Both our ears and our amplifiers are quite likely to be less linear at
both extremes of amplitude - starting to "clip" at high amplitudes and
failing to follow subtlties at low amplitudes, or starting to lose the
signal
in the noise.
When a modulation product happens to fall within our most acute range
of hearing we are more likely to detect it, especially if its frequency is
widely removed from other elements of the signal. Thus, we tend to
notice differences between two very high frequency elements more
readily perhaps than those elements themselves. (This is why even the
slightest aliasing can be noticed, but that is distortion of another sort.)
It may well be that many of the phenomena that Walter reports for his
amphibian sounds are produced by the environment, such that both
his microphone and his ear are receiving the product in question.

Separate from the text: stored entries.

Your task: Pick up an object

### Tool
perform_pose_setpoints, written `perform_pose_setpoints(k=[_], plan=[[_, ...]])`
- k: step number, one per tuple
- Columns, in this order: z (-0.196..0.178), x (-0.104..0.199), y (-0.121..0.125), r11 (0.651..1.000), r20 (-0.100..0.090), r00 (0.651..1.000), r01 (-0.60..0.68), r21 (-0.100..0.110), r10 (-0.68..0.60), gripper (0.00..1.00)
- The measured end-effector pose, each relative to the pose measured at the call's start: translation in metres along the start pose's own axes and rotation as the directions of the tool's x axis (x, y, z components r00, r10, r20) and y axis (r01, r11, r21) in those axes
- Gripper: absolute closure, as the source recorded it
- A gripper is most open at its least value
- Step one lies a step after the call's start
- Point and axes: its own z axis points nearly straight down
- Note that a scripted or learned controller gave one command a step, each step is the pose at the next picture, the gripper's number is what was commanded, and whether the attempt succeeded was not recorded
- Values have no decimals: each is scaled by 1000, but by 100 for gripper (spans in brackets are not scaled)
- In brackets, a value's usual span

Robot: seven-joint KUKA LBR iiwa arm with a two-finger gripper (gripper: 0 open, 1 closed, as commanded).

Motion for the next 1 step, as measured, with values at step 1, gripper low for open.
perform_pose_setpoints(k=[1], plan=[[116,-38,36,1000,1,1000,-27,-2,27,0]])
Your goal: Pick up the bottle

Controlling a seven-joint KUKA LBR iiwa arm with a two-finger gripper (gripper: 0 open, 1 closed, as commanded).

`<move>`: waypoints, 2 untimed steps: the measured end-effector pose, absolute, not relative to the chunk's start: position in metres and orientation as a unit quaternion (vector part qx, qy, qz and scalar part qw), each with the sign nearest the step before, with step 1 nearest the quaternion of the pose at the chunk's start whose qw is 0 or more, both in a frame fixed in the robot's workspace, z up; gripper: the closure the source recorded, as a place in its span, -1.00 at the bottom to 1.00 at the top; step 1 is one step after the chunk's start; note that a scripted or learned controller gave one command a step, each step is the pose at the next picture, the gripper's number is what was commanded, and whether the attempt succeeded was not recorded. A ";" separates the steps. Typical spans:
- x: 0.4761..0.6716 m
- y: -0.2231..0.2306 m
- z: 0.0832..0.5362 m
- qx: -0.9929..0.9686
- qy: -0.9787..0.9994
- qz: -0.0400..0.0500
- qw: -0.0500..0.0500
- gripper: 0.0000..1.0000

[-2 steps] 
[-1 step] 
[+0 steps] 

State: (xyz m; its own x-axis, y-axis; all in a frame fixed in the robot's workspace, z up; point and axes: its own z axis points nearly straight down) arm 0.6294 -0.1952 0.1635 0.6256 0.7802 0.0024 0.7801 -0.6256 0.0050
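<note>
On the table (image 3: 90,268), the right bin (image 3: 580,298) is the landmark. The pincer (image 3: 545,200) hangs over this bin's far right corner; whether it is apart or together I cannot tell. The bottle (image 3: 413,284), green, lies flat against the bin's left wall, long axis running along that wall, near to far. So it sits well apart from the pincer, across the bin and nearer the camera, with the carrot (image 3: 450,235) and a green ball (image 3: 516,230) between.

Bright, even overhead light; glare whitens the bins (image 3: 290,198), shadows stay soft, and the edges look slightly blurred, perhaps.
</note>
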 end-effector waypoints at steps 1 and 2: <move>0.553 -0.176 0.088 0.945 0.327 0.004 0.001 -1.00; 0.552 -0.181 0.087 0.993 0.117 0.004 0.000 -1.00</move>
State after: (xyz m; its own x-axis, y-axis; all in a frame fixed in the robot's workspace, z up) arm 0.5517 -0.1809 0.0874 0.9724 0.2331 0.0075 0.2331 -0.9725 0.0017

A
long shot would be that water vapor saturation in the air nearest the
sources of the sounds is enough of a non-linearity to produce the
reported effects. Perhaps a more plausible hypothesis is that multi-
pathing of the signal is contributing to constructive and destructive
interference, which would necessarily be wavelength dependent. It
would be interesting to learn if arboreal amphibs exhibit the same
apparent effects as terrestrial or aquatic surface amphibs.